An international research team from the Autonomous University of Madrid and the Technical University of Denmark (TUD) reported that it used 3D printing to create scaffolds for engineered flat brain organoids. The scaffolds allowed the brain organoid size to be significantly increased and, after 20 days, self-generated folding was observed, according to the scientists who published their study, “Next generation human brain models: engineered flat brain organoids featuring gyrification,” in Biofabrication.
“Brain organoids are considered to be a highly promising in vitro model for the study of the human brain and, despite their various shortcomings, have already been used widely in neurobiological studies. Especially for drug screening applications, a highly reproducible protocol with simple tissue culture steps and consistent output, is required,” the investigators wrote.
“Here we present an engineering approach that addresses several existing shortcomings of brain organoids. By culturing brain organoids with a polycaprolactone scaffold, we were able to modify their shape into a flat morphology. Engineered flat brain organoids (efBOs) possess advantageous diffusion conditions and thus their tissue is better supplied with oxygen and nutrients, preventing the formation of a necrotic tissue core.”
“Moreover, the efBO protocol is highly simplified and allows to customize the organoid size directly from the start. By seeding cells onto 12 by 12 mm scaffolds, the brain organoid size can be significantly increased.
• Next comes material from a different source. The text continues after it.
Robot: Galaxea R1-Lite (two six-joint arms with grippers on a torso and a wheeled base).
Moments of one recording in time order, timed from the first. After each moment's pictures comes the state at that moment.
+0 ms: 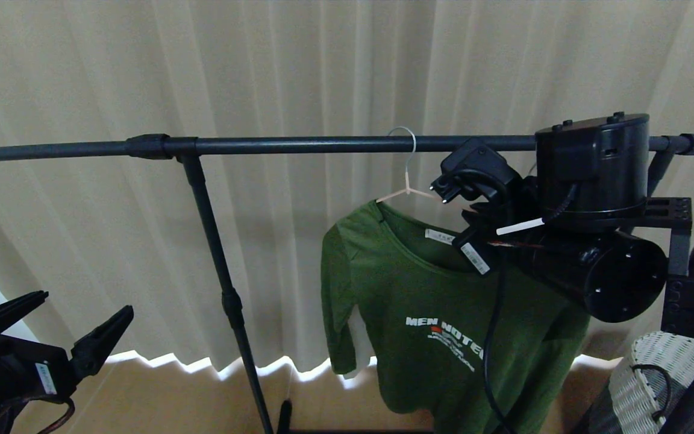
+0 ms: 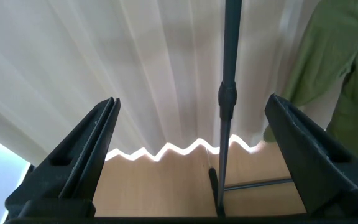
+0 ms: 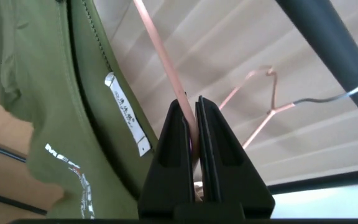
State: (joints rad) left arm -0.15 1.05 -0.20 -0.69 0.11 0.17; right arm 0.74 1.67 -1.08 -0.22 -0.68 -0.42
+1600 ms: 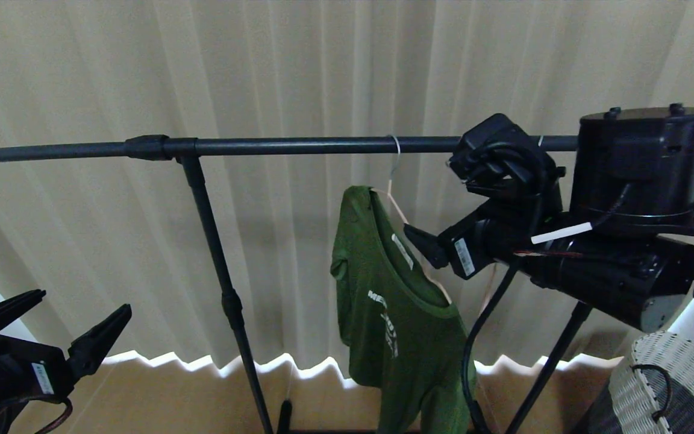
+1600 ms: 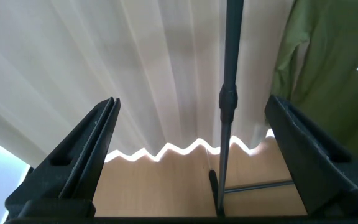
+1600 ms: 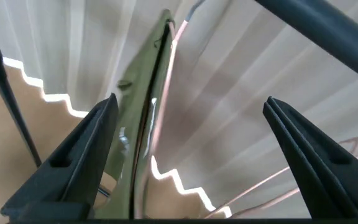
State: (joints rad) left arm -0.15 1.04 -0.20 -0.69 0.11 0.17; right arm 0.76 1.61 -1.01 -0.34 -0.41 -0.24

In addition, we were able to observe folding reminiscent of gyrification around day 20, which was self-generated by the tissue.”
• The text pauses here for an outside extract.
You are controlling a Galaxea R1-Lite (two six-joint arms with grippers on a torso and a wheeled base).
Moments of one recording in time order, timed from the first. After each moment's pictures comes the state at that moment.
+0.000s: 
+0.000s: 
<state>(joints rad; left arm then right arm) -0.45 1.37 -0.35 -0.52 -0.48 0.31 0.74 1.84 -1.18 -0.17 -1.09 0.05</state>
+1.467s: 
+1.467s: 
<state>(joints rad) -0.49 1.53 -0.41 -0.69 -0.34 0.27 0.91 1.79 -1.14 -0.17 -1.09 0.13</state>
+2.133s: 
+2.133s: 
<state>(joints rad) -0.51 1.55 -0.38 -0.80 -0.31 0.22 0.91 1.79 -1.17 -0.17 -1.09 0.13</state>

“To our knowledge, this is the first study that reports intrinsically caused gyrification of neuronal tissue in vitro. We consider our efBO protocol as a next step towards the generation of a stable and reliable human brain model for drug screening applications and spatial patterning experiments.”
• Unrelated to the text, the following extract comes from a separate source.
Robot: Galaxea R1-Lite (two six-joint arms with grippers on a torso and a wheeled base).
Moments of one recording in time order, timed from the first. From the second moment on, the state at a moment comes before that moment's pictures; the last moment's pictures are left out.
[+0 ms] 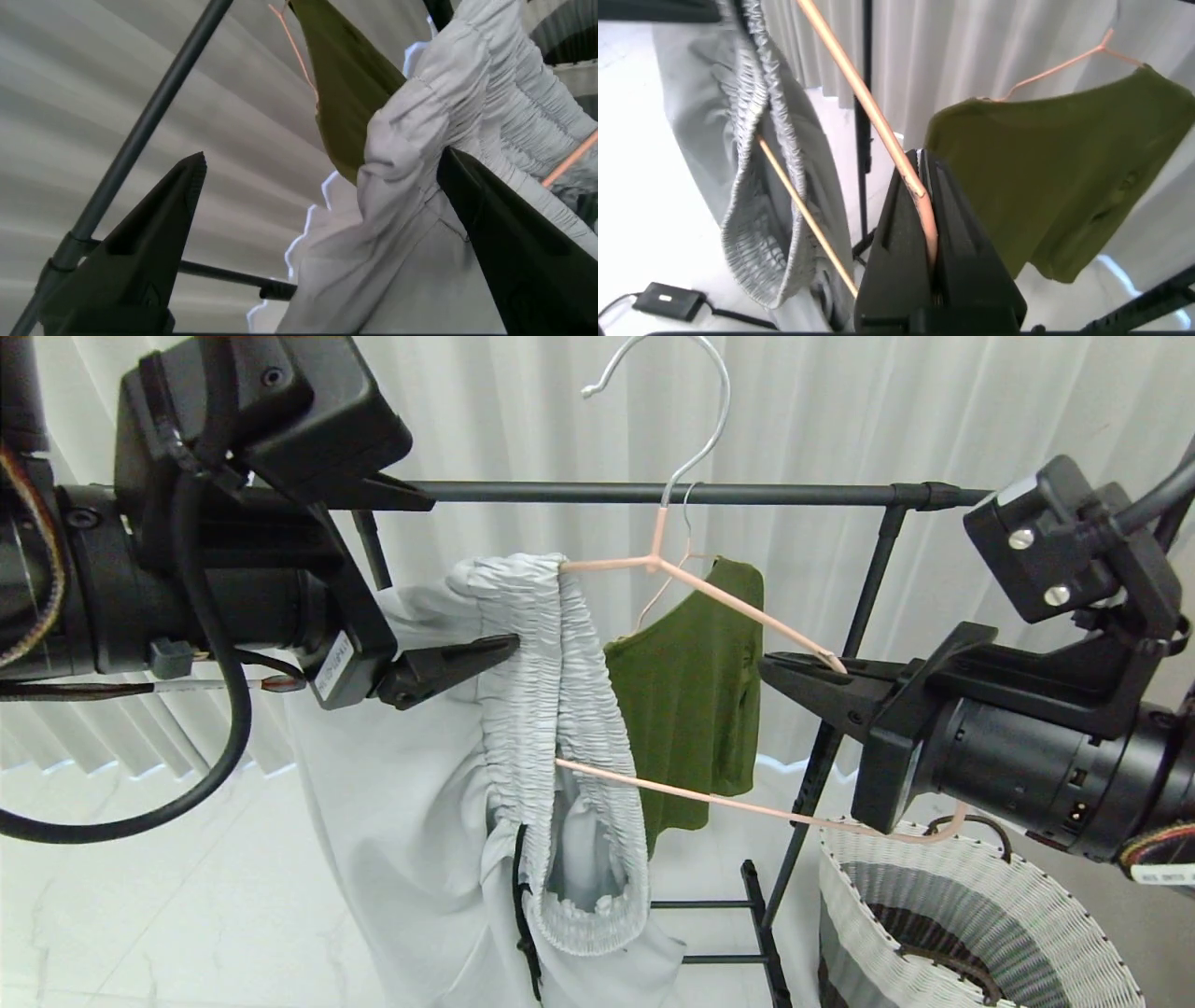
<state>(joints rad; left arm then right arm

“The lack of vascularization leads to diffusion limitations for nutrients and oxygen, resulting in a necrotic tissue core for organoids larger than approximately 500 mm,” said one of the lead authors, Theresa Rothenbücher, a PhD student at the University of Madrid, in addressing one of the shortcomings of existing brain organoids. “In an attempt to solve this problem, brain organoids have been vascularized. While including endothelial cells in the culture system increases the complexity of the model, the generated vessel structures show no functionality (blood flow) in vitro. We are able to circumvent this issue by applying bioengineering techniques.”
According to another lead author, Hakan Gürbüz, from the TUD, “By culturing brain organoids with a polycaprolactone (PCL) scaffold, we were able to modify their shape into a flat morphology. efBOs possess advantageous diffusion conditions and thus their tissue is better supplied with oxygen and nutrients, preventing the formation of a necrotic tissue core. The shift from a spherical to a flat shape leads to a significant increase in size and surface-to-volume ratio of the brain organoids.”
eFBOs also offer increased potential to create biologically relevant systems, due to the complexity of the models that they enable, the research team pointed out. Ensuring the long-term viability of these models is a major aim of this branch of research, which has been difficult until now. Flat organoids appear to address the problem of longevity by avoiding the formation of necrotic tissue.
The 3D printing of scaffolds was key to overcoming the shape limitations of the previous spherical models, emphasized contributing TDU author Jenny Emneus, PhD.
“By introducing a 3D-printed scaffold into the culture protocol, the size of the brain organoids and the tissue density and thickness can be tuned,” she said, adding that the resulting model showed consistent formation of neuroepithelial folding resembling gyrification.